Curiosa la storia della quarantenne Daniela Mercuri de Almeida Póvoas, "figlia" prediletta dello stato di Bahia, la regione più musicale del Brasile (da lì provengono Caetano Veloso, Gal Costa e l'attuale ministro della Cultura Gilberto Gil).
Dalla sua, un lungo apprendistato in qualità di reginetta dei "trios eletricos", dal nome degli inconfondibili carri (con tanto di amplificazione) che sono soliti sfilare durante il Carnevale.

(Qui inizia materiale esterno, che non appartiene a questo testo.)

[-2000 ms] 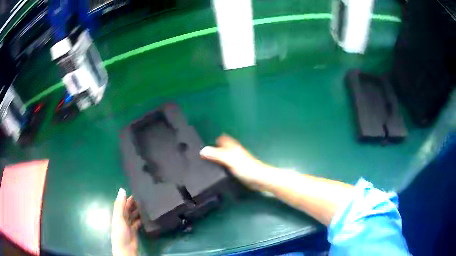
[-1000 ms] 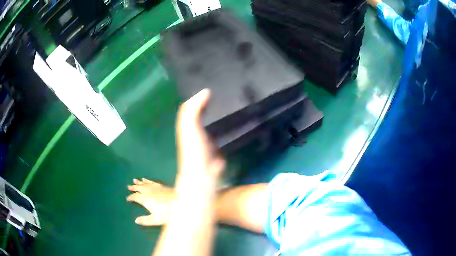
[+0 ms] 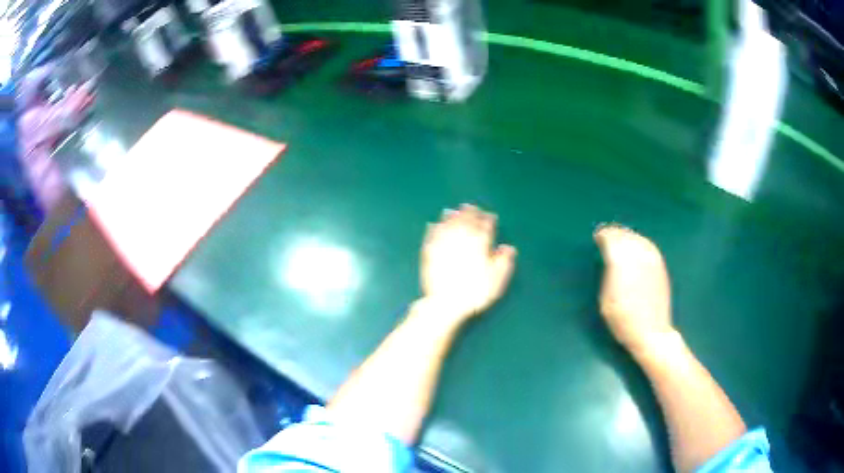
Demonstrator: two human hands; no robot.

Una scuola che ha formato come artista la Mercury, capace oggi di straordinarie performance dal vivo, in cui riesce a profondere inesauribili energie. Come avvenne nella sua prima, vera uscita ufficiale, in uno spettacolo all'aperto nel cuore finanziario di San Paolo davanti a 30 mila persone in delirio. In quell'occasione, si bloccò il traffico e il bel viso di Daniela il giorno dopo era sulla prima pagina dei maggiori giornali brasiliani. Correva l'anno 1992. La carriera di una personalità completa e unica del panorama musicale brasiliano era iniziata.
Negli ultimi tempi, abbandonati l'axé e i fasti degli ottimi album degli anni Novanta, la Mercury si è trovata di fronte a un bivio: proseguire con l'allegro folklore bahiano o aprirsi ad altri generi, facendo valere la propria maturità di interprete, versatile e dalle innegabili qualità canore.
Ha scelto la seconda strada, con risultati alterni.